El vicegobernador Pedro Pesatti presentó dos iniciativas: una reforma al reglamento de la Legislatura y un anteproyecto de ley que prevé sanciones que van desde el apercibimiento hasta el juicio político.
El debate sobre los discursos de odio llegó a la agenda política rionegrina. El vicegobernador Pedro Pesatti impulsó dos propuestas que buscan establecer límites claros a las expresiones discriminatorias o que inciten a la violencia, tanto dentro de la Legislatura como en el ámbito más amplio de la administración pública.
Por un lado, promovió un proyecto de resolución para reformar el reglamento interno del Parlamento, incorporando sanciones para los legisladores que incurran en manifestaciones de odio durante sus intervenciones. Las penalidades irían desde un llamado de atención hasta la expulsión definitiva del cuerpo.
En paralelo, presentó un anteproyecto de ley que extiende la iniciativa a todos los funcionarios públicos. Allí se establece que los discursos de odio constituirán faltas graves, con sanciones que podrán ser desde la suspensión y la exoneración hasta, en el caso de los cargos electivos, la posibilidad de un juicio político.
Pesatti fundamentó su propuesta en los compromisos internacionales asumidos por la Argentina en materia de derechos humanos, como el Pacto Internacional de Derechos Civiles y Políticos y la Convención Americana. “La palabra de un funcionario no es la de un ciudadano común; está investida de la autoridad del Estado y cada expresión se convierte en un acto de gobierno”, remarcó.

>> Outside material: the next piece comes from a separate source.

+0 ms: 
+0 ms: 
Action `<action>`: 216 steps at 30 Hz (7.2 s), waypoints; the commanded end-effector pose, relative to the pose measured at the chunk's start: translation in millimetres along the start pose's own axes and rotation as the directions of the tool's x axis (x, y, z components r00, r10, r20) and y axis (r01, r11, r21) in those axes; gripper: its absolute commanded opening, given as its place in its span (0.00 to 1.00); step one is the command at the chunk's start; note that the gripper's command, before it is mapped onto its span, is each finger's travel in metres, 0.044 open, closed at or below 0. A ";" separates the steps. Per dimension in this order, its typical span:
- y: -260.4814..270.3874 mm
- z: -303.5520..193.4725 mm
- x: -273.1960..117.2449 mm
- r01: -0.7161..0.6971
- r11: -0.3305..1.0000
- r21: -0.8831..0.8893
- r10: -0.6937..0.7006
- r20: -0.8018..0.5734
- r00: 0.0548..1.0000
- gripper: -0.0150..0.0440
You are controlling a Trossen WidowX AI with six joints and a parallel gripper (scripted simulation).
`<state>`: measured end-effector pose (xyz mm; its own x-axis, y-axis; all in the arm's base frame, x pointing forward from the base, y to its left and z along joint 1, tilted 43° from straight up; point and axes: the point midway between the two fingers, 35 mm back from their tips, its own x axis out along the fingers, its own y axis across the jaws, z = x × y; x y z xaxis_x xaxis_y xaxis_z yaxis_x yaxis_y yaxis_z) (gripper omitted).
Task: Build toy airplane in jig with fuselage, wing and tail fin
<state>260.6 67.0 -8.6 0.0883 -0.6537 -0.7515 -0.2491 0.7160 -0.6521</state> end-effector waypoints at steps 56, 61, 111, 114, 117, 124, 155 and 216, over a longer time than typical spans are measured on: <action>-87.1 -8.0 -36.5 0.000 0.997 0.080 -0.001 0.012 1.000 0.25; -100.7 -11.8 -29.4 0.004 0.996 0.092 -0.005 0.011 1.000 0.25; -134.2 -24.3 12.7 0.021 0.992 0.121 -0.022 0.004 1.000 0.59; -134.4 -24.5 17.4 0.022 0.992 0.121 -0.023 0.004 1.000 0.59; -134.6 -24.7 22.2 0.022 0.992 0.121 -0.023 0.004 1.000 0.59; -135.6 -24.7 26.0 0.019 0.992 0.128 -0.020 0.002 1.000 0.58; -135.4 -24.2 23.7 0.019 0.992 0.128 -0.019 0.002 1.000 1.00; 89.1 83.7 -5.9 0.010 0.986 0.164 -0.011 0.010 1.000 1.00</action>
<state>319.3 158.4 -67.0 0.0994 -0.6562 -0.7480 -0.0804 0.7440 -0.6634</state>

La iniciativa incluye también instancias de capacitación obligatoria para legisladores y agentes estatales sobre estándares nacionales e internacionales en torno a libertad de expresión y prevención de discursos de odio.
De prosperar, Río Negro se convertiría en una de las primeras provincias del país en tipificar sanciones específicas para este tipo de conductas en el ejercicio de la función pública.